HONRA A TU MADRE CUENTOS SOBRE HONRA A TU MADRE


HONRA A TU MADRE CUENTOS SOBRE HONRA A TU MADRE

Estas eran dos hermanas viudas que tenían el mérito de ser piadosas y, desde luego, procuraba guiar a sus hijos por los preceptos y la doctrina de Jesús.

Pero una era constante en la educación que daba a su hijo, mientras que la otra cejó pronto en ese noble empeño.

Rafael era de la misma edad de Víctor, y cuando estuvieron aptos, ingresaron a trabajar en casas comerciales como aprendices.

La para esa reducida, desde luego, pero con las propinas que recibían de algunos clientes, Rafael sostenía a su madre con decoro; mientras Víctor, indolente, trataba de dar a su madre lo menos posible de su paga, usando el resto en su propio beneficio.

Pasaron los años muy veloces, y tanto Rafael como Víctor hicieron progresos en su trabajo.

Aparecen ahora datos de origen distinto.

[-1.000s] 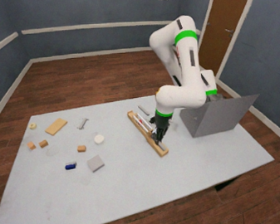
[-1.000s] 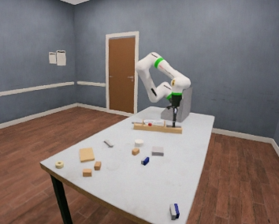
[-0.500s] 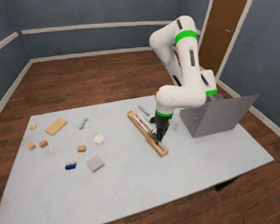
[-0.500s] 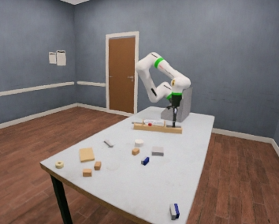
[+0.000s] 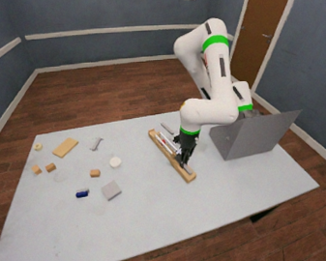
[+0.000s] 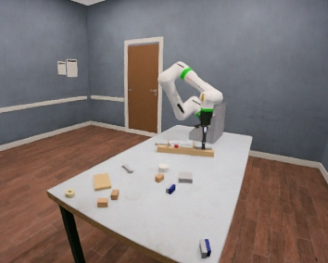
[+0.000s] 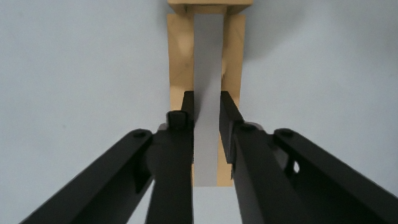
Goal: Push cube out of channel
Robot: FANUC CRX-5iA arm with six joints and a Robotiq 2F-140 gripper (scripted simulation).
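The thin grey stick is 3 cm behind my hand, 36 cm to the right of it and 7 cm below it. Also, from my hand: red cube: 6 cm ahead, 20 cm to the right, 3 cm below; then tan channel: 5 cm ahead, 17 cm to the right, 3 cm below; then white disc: 37 cm ahead, 16 cm to the right, 7 cm below.
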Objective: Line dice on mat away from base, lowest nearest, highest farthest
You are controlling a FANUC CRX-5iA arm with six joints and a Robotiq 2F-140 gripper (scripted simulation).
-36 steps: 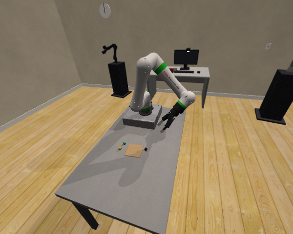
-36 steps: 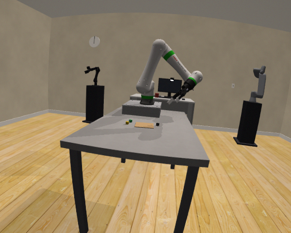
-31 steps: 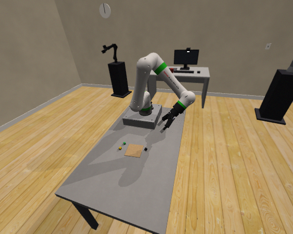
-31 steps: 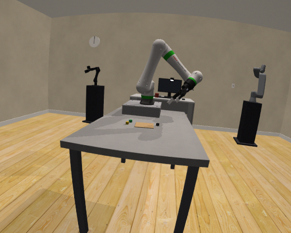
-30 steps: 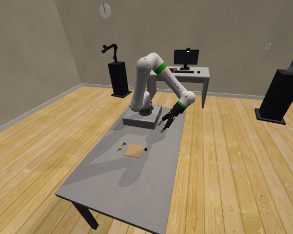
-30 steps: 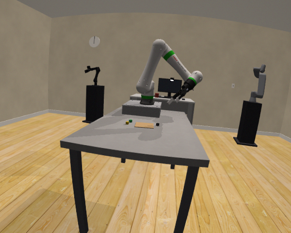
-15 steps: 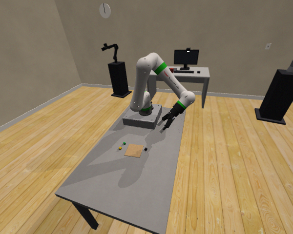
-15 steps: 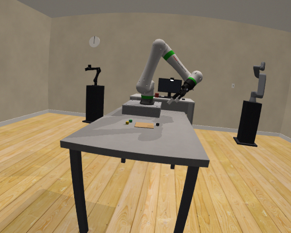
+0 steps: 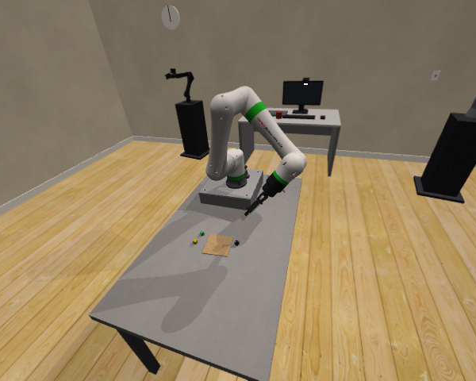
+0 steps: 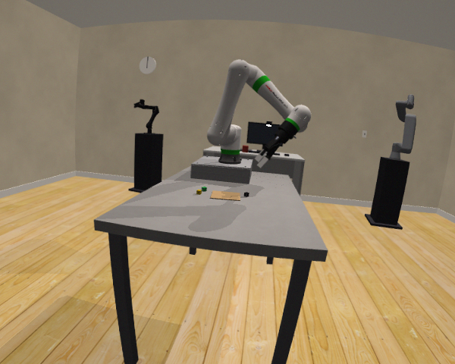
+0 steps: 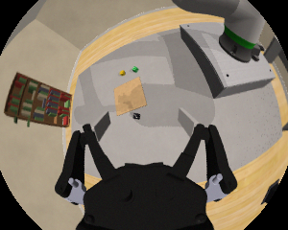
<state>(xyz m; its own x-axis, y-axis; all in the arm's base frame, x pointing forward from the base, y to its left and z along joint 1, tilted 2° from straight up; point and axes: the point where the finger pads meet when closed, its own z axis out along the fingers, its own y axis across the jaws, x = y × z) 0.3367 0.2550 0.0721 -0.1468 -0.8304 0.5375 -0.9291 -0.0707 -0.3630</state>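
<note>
The yellow die is 250 mm to the right of my hand, 180 mm ahead of it and 160 mm below it. Also, from my hand: tan mat: 160 mm below, 140 mm ahead, 120 mm to the right; green die: 250 mm to the right, 160 mm below, 110 mm ahead; black die: 160 mm below, 90 mm ahead, 30 mm to the right.
</note>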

Ahora eran vendedores y, por lo tanto, sus ingresos eran mayores.
Rafael proporcionó a su madre mayores comodidades en relación a su haber. Víctor por el contrario, seguía dando a su madre la misma cantidad de dinero, de modo que ella se veía obligada a trabajar cosiendo para las tiendas hasta altas horas de la noche. Podía así ella sostenerse y ayudar a su hijo, quien dilapidaba su sueldo en jaranas y vicios.

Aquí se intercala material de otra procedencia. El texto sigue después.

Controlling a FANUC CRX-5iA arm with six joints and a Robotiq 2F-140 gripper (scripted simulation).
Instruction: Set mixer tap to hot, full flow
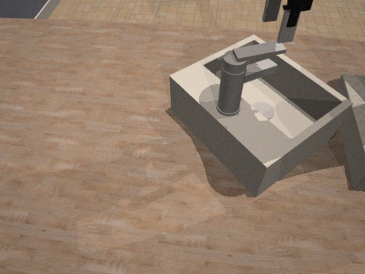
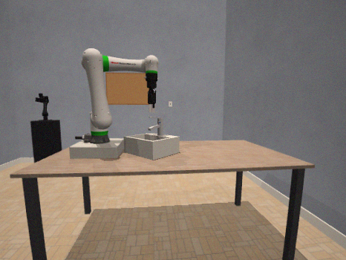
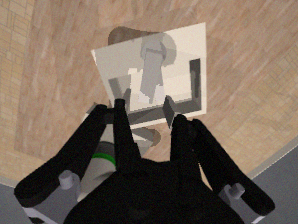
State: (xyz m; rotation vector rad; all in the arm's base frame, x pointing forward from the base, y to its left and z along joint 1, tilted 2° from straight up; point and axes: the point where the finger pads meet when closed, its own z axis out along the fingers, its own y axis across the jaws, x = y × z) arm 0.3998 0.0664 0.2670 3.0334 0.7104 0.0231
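My hand is 20 mm short of the flat lever, 10 mm to the right of it and 70 mm above it. From my hand the other things lie so: sink basin 10 mm behind, 60 mm to the right, 310 mm below; then grey mixer tap 50 mm ahead, 20 mm to the left, 120 mm below.
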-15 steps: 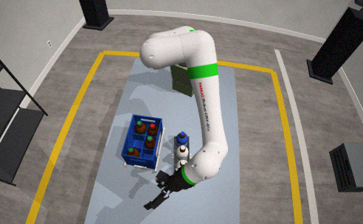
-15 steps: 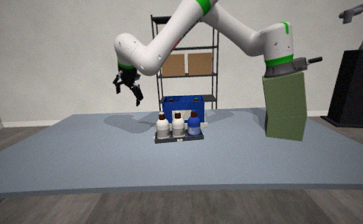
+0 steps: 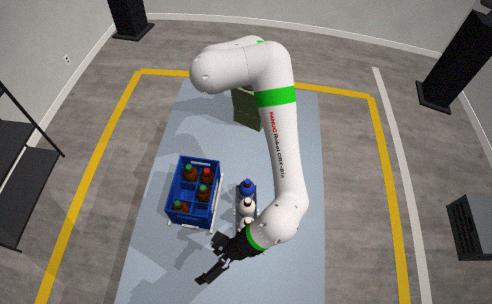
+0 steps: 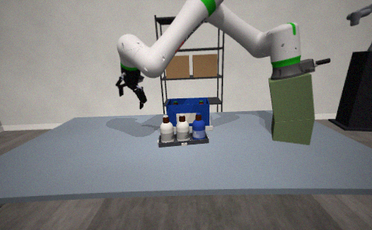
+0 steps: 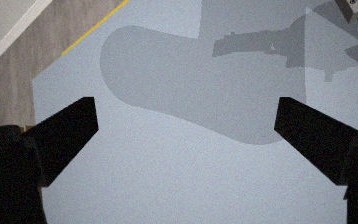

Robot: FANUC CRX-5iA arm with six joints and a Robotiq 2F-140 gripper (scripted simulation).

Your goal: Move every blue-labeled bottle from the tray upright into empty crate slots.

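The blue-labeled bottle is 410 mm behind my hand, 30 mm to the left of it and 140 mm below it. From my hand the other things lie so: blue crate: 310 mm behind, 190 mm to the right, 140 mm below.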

Ambos formaron su hogar propio. Rafael, siguiendo los consejos de su madre, tomó por consorte a una humilde pero virtuosa joven. Víctor, en cambio, se unió a una muchacha fatua y petulante como él. Al cabo del tiempo, como era natural, ambos tuvieron hijos.
Rafael llegó a prosperar en forma notable. Había abierto por su cuenta, con sus ahorros y la protección de sus patrones, un negocio, en el cual, dicho sea de paso, le iba muy bien yendo por el camino de hacer fortuna. Víctor continuaba de vendedor, percibiendo el mismo salario y sin muestras de mejoramiento de ningún orden.

Cuando murió la madre de Rafael, enorme fue el dolor y la desolación del joven. Guiado por el acendrado amor que le tenía, hizo construir un mausoleo para el eterno reposo de sus amados restos. Cuando falleció la madre de Víctor, éste poco o nada se afectó por ello; más bien pensaba en su fuero interno que debería felicitarse por haberle liberado Dios de una carga mortificante, pues la anciana madre, era, además de enferma, inválida por una hemiplejía; y la hizo enterrar en una fosa común sin escrúpulo alguno.


¿Cuál fue la causa de tan distintos destinos y de tan diferentes epílogos?
La causa fue la diferencia de educación que cada madre prodigó a su hijo. Y en la diferencia de posibilidad de cada hijo respecto a sus deberes filiales.
El uno, Rafael, había tenido siempre presente el precepto: “Honra a tu padre y a tu madre”; el otro, Víctor había olvidado por completo este edificante precepto. Por eso no honró a su madre.